EXERCISE AIM: Can you set down, exactly as they appear below, the lines from the opening of the material through the one bearing "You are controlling", minus the pictures?

SUPPLIED INFORMATION:
● ● ● ● ●

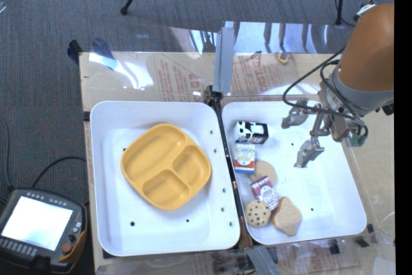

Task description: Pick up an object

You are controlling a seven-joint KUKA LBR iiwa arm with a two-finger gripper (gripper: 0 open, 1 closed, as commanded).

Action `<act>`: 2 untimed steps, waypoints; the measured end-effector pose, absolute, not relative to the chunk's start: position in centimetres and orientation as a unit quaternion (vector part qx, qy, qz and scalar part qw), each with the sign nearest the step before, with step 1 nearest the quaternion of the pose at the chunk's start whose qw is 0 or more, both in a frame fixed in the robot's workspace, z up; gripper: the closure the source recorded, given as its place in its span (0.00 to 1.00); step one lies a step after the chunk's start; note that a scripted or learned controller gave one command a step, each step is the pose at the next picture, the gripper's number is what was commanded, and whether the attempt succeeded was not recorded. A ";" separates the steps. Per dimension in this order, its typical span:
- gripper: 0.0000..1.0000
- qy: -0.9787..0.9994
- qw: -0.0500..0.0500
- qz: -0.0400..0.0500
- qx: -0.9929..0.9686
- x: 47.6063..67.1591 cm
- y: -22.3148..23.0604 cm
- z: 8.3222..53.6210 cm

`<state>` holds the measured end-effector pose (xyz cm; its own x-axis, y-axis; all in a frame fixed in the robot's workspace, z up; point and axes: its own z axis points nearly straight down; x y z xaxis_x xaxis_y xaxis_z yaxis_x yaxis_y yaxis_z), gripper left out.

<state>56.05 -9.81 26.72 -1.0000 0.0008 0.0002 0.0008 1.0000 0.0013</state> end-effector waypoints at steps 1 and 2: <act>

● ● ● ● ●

FINAL ANSWER:
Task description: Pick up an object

You are controlling a seven-joint KUKA LBR iiwa arm with a two-finger gripper (gripper: 0 open, 1 closed, as commanded).

The exercise is finished and nothing remains.